Vitamin C and retinol can also be used together, but just like the AHA/vitamin C combo, it can cause irritation so those with sensitive skin should proceed with caution.
Vitamin C and vitamin E make an excellent duo. As two antioxidants, they have a synergistic effect in preventing photodamage and can be best utilized in sunscreen together.
Foods high in vitamin C
I think It’s important to also consider dietary sources of vitamin C, since it may have similar benefits to its topical counterparts.
I’ve listed the two most vitamin C rich foods found on Earth, which can be taken as supplements or added into smoothies in powdered form.
1. Camu camu berry
The camu camu berry is an Amazonian superfruit, containing the highest natural level of vitamin C in the world of any food.
With 2.4 – 3 g of vitamin C per 100 g of camu camu, it contains at least 45 times more vitamin C than an orange.
You can purchase a camu camu vitamin C supplement here, or the powdered organic version here.
2. Acerola cherry
Acerola cherry is another superfruit with an insanely high amount of vitamin C.
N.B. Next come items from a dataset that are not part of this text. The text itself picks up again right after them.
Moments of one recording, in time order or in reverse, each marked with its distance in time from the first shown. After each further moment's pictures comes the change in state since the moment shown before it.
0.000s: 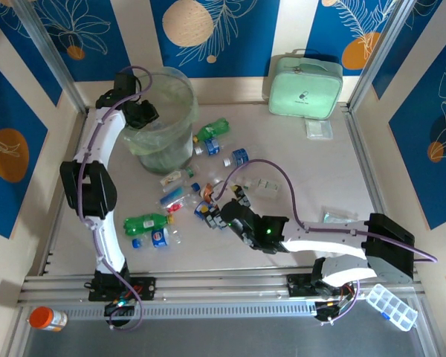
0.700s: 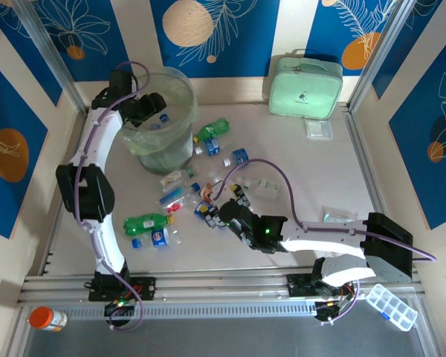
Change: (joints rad) left arm 0.006 -0.080 -0.035 0.085 0.127 0.004; right arm 0.006 0.007 0.013 -0.006 0.026 -0.019
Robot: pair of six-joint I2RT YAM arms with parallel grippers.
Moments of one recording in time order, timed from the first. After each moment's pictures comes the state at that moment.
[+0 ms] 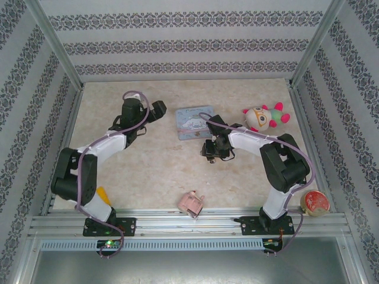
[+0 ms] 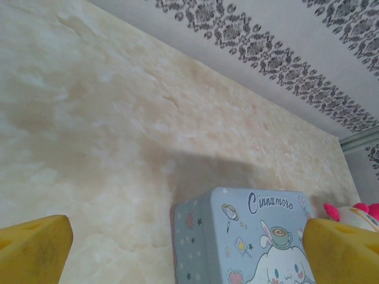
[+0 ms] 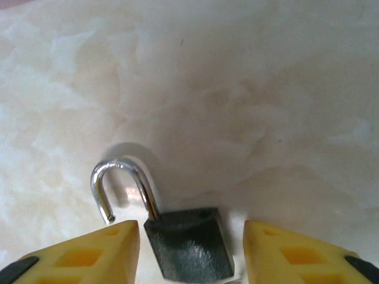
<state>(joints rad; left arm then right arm) -0.23 1.57 0.95 0.18 0.09 -0.66 0.51 1.77 1.08 -0.60 -0.14 0.59</state>
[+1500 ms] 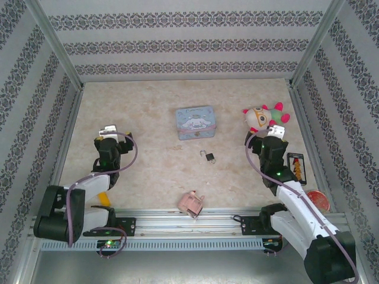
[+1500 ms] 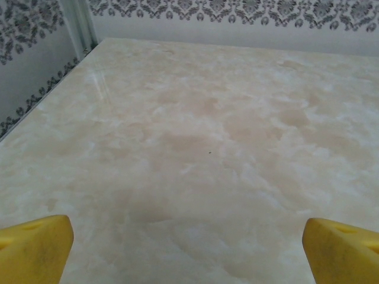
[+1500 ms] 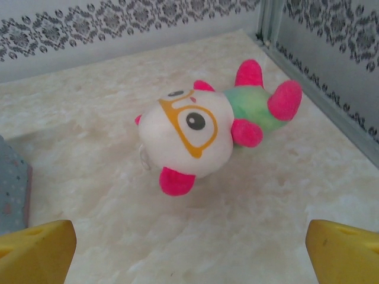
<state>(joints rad) -0.08 1.26 0.30 0.61 -0.30 -0.10 0.20 0.83 0.39 0.02 0.38 0.27</state>
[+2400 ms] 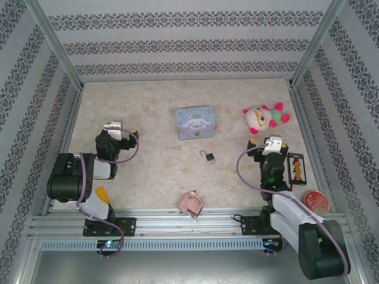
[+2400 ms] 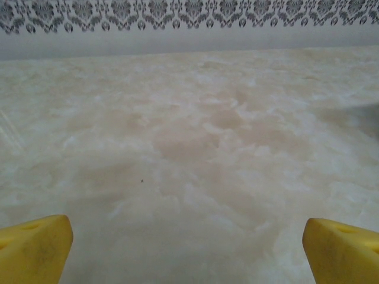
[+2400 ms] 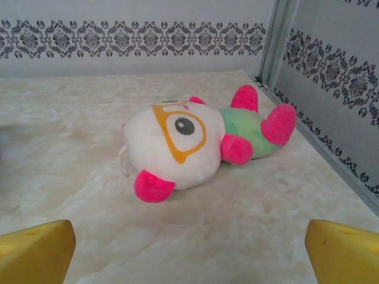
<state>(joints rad) 0.07 1.60 0.37 0.94 0.14 0.01 0.10 0.91 0.09 0.60 0.27 0.04</state>
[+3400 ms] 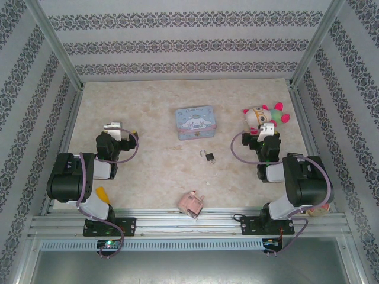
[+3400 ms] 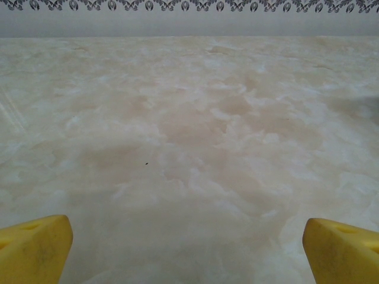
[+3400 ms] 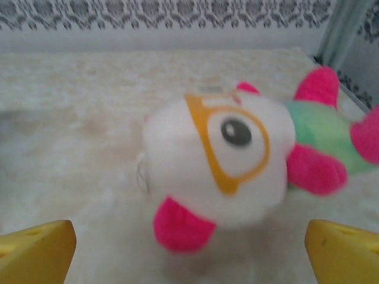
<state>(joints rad) 0.07 1.60 0.37 0.91 0.11 -0.01 -0.01 1.54 0.32 0.94 0.02 0.03</state>
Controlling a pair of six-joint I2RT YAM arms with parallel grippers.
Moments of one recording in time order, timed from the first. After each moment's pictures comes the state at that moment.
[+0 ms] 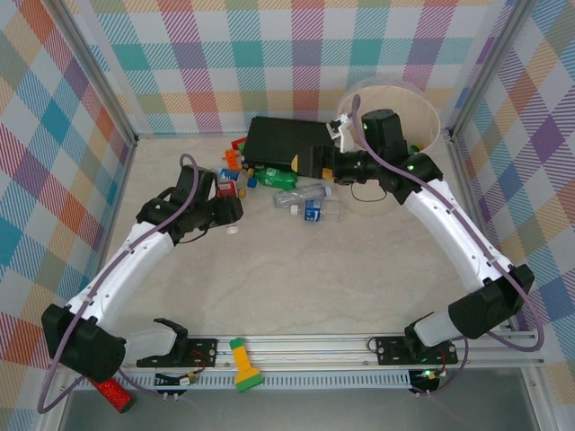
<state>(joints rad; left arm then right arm) -0.40 1.20 1.15 -0.81 0.04 -0.56 0.49 1.46 1.57 -0.64 -0.68 0.59</state>
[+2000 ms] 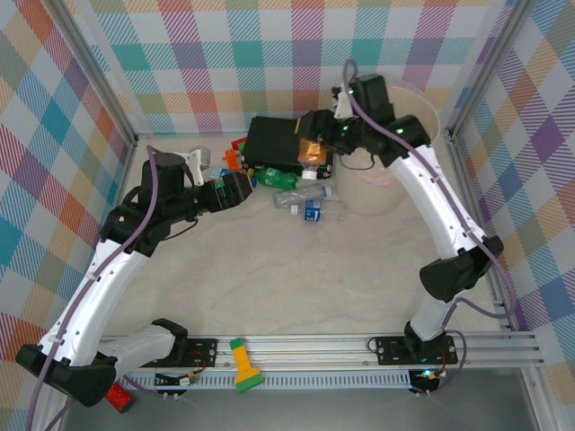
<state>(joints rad) -0.41 1.07 1.31 -0.77 0.25 -0.62 0.48 1.74 2.12 -0.96 -0.32 0.67</state>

It contains roughly 1.5 g – 4.5 g of vitamin C per 100 g of the fruit. Just one acerola cherry provides about 130% of your daily value of vitamin C.
You can purchase a vitamin C supplement featuring acerola here, or buy its organic powdered variety here.
Vitamin C FAQ
What are the best vitamin C skin benefits? 💆🏽
Vitamin C helps to treat and prevent an array of skin disorders, including hyperpigmentation, inflammatory conditions, and aging.
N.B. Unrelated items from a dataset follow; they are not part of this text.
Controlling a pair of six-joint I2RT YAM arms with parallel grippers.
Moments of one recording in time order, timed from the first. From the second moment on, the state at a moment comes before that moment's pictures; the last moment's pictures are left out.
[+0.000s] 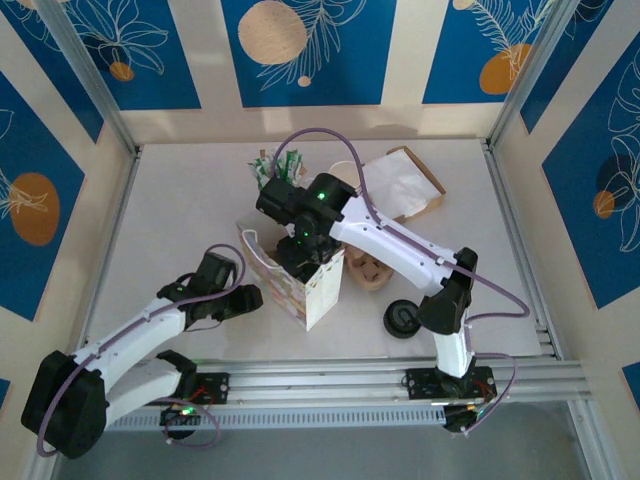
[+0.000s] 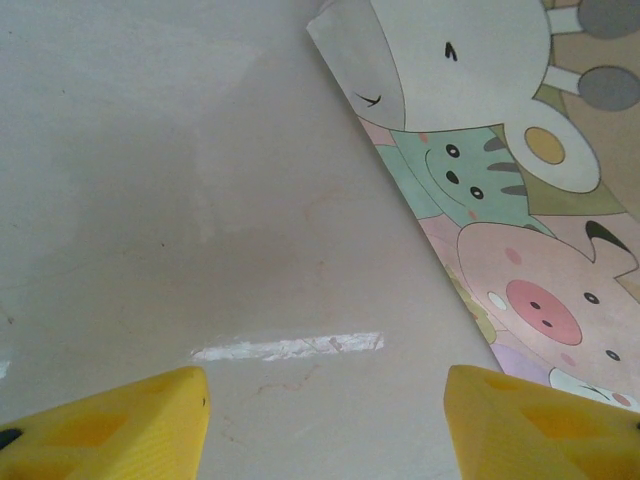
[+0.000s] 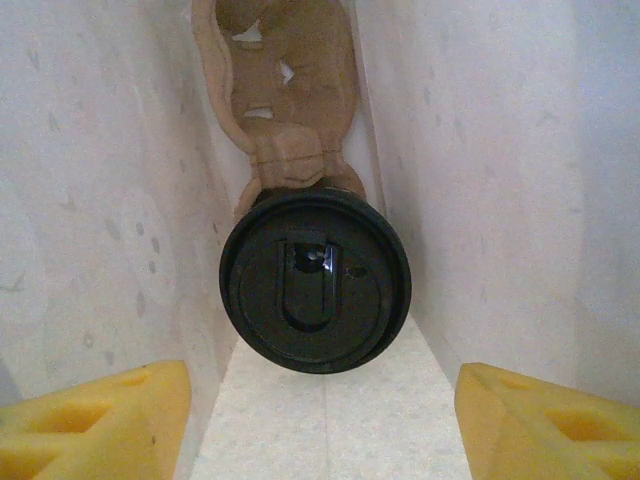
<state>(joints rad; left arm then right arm) -0.49 1.01 0.47 -0.53 0.18 -0.73 1.03 1.93 2.16 -1.60 0.11 0.42</state>
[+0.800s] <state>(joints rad) -0.49 0.98 0.47 -0.57 0.17 -0.73 1.05 1.92 2.21 -1.65 0.12 0.42</state>
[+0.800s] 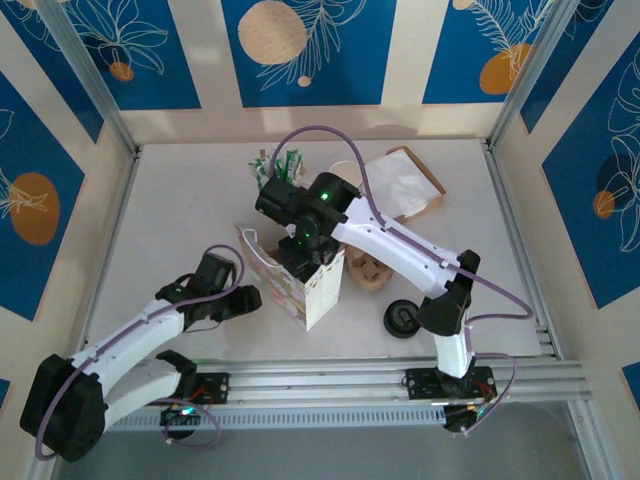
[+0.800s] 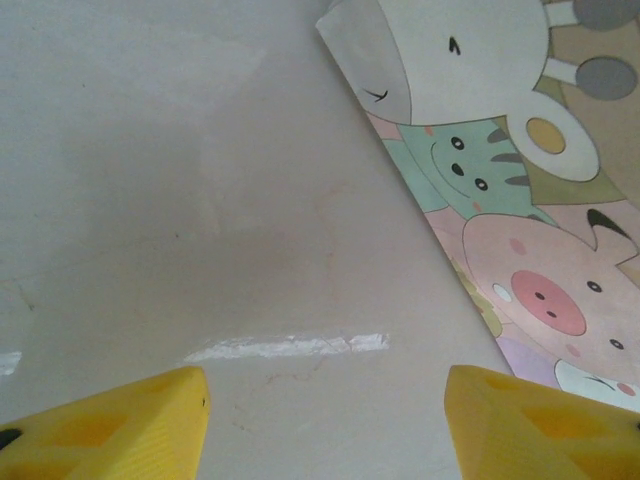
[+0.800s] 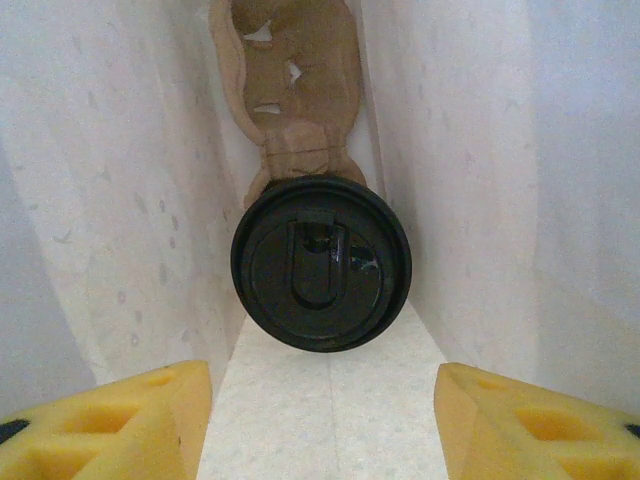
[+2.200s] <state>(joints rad) -0.49 0.66 0.86 -0.95 -0.08 -0.57 1.01 1.18 1.76 -0.96 0.31 0.14</state>
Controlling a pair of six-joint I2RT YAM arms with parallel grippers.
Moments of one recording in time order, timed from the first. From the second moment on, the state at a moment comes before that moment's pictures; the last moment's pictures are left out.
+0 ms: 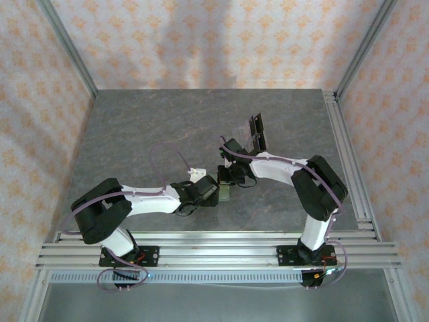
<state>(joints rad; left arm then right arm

In the skin, it stimulates collagen production (the holy-grail for skin aging) and acts as an antioxidant against sun exposure.
Does vitamin C lighten skin? ✨
Yes, it does. It works to reduce hyperpigmentation by inhibiting the production of melanin which is responsible for producing pigment in the skin.
Does vitamin C help acne?
Vitamin C can be used as part of a treatment plan for acne, since acne-prone skin is much lower in vitamin C than average.
Aside from helping to correct this low level of vitamin C, it also reduces lipid peroxidation which prevents the breakdown of essential fatty acids that are important for limiting acne breakouts.
Do we get vitamin C from sun exposure? ☀️
Unfortunately, we don't get vitamin C from sun exposure. Vitamin D is the nutrient that our bodies produce.
Overexposure to the sun's UV(ultraviolet) rays damages our skin over time, leading to hyperpigmentation and aging skin.
What are the best vitamin C rich foods? 🍊
Certain fruits have been shown to be incredibly high in vitamin C. Some of which includes camu camu berry and acerola cherry. Camu camu berry, for example, provides around 45 times more vitamin C than an orange.